Lo hice bien, no me equivoqué en ningún movimiento. Respiré. Volví a la realidad, volví a nacer. Como siempre, sudaba a chorros. Era el primer colombiano, además negro, en bailar en el Royal. Le agradecí a Dios, a mi madre, a mi familia. Nos retiramos del escenario y cayeron los aplausos desde todos los rincones del teatro.

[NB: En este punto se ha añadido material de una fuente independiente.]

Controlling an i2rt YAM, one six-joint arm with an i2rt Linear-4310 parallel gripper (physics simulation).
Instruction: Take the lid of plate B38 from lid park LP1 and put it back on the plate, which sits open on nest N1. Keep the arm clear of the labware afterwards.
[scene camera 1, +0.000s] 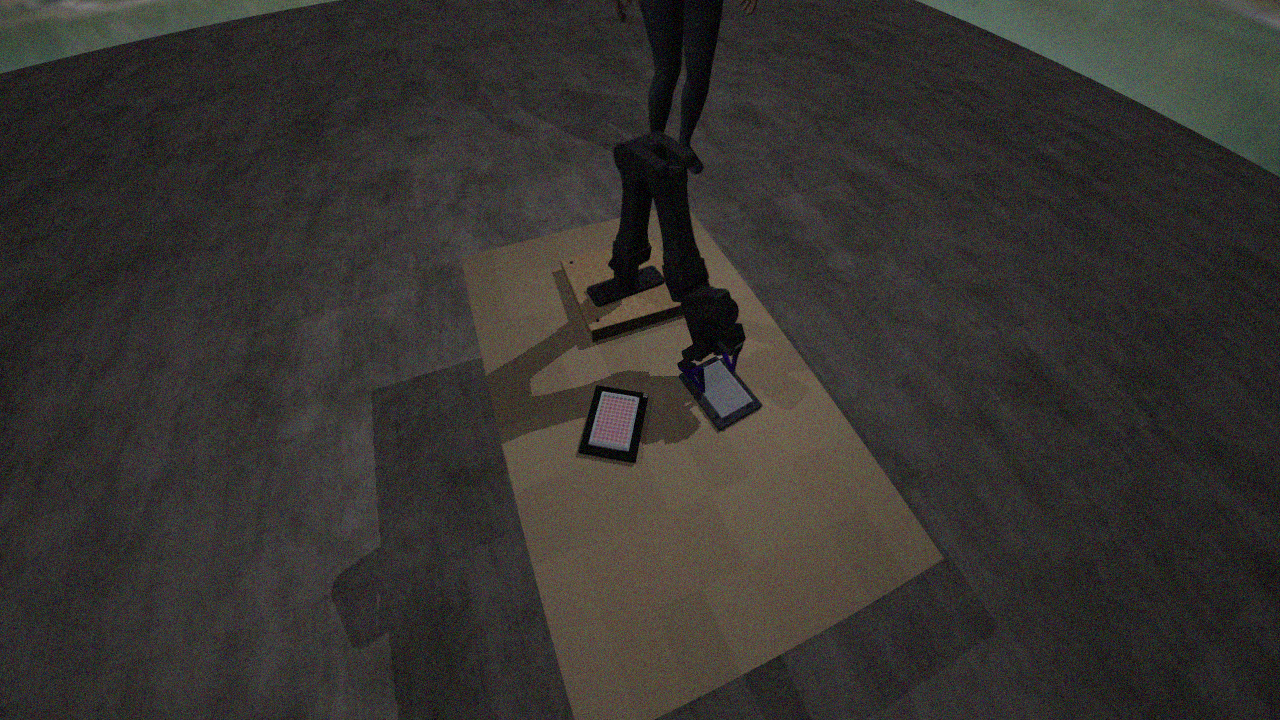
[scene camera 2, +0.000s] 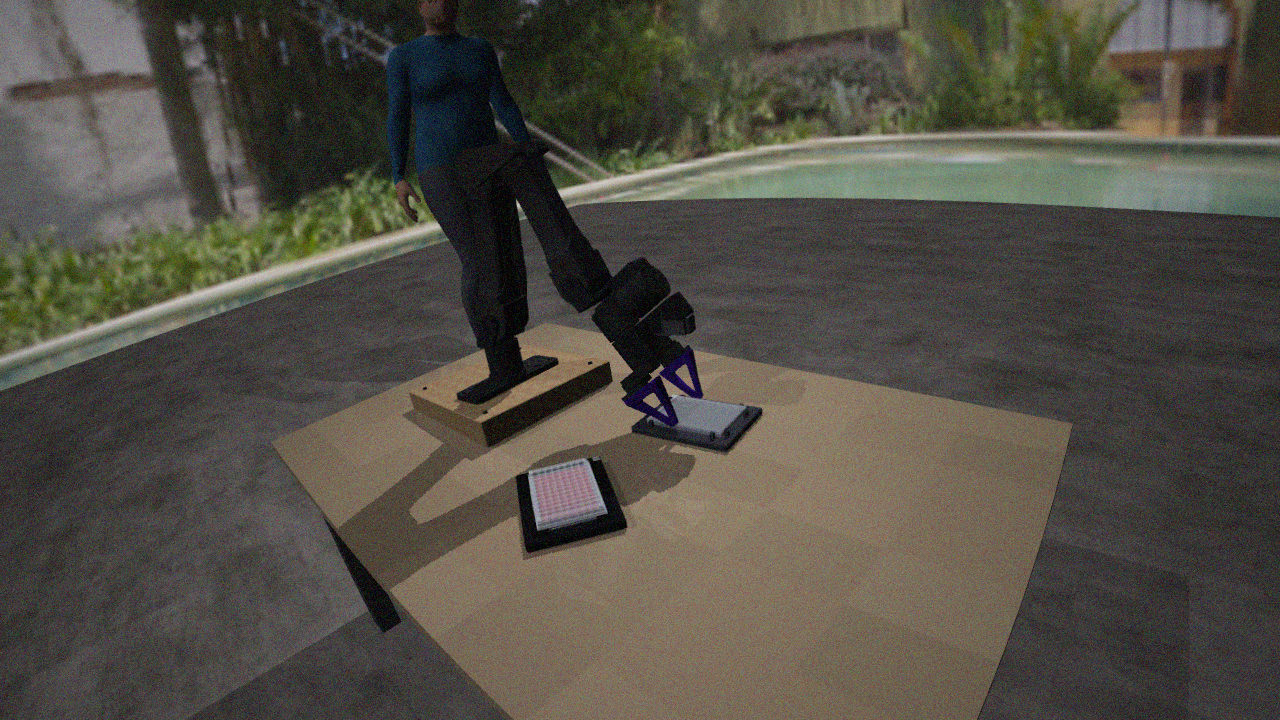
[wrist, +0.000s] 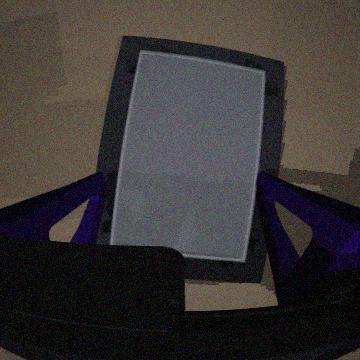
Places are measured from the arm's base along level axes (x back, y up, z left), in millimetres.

Para mis compañeros se trataba de una presentación más, pero para mí era especial. Estaba feliz, sentía que lo había hecho muy bien, que había bailado espectacular, que lo había dado todo. Cuando iba camino a mi camerino, en los corredores del teatro, apareció Carlos Acosta, el gran bailarín cubano que me ayudó a conseguir la audición y quien estaba tras bambalinas esperando el final del espectáculo. Me dijo con su voz gruesa y su acento isleño que lo acompañara a la oficina de la directora de la compañía, que tenían que hablar conmigo. Él estaba con su amigo cubano Ruswel, quien nos acompañó.